**Given information**:
# # #

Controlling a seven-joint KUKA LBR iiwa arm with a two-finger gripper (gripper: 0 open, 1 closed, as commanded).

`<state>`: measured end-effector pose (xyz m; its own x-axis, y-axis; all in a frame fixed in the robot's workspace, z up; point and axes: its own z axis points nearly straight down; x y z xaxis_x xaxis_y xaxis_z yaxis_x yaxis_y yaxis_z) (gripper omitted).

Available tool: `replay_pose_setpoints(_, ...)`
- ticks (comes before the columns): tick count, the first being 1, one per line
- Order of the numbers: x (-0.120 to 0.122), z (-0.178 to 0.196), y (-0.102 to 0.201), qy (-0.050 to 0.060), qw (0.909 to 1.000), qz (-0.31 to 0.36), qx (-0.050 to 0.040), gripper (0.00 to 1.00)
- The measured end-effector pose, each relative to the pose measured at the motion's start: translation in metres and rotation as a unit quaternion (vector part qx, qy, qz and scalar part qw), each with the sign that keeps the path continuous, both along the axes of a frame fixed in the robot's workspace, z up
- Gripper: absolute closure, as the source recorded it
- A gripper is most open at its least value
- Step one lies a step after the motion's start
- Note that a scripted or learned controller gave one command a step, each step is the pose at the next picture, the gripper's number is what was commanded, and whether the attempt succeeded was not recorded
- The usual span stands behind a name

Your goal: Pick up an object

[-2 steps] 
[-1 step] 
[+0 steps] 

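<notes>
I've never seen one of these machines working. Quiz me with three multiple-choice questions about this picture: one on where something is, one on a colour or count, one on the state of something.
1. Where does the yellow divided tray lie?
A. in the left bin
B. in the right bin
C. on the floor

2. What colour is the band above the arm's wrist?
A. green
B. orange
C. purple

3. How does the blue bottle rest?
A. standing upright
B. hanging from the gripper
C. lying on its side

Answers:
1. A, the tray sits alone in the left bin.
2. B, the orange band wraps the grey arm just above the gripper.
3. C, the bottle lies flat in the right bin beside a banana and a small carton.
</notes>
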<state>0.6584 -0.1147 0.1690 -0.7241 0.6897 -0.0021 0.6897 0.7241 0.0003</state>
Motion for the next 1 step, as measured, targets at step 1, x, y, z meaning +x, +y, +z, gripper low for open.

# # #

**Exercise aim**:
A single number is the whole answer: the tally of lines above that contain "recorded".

**Result of this exercise**:
2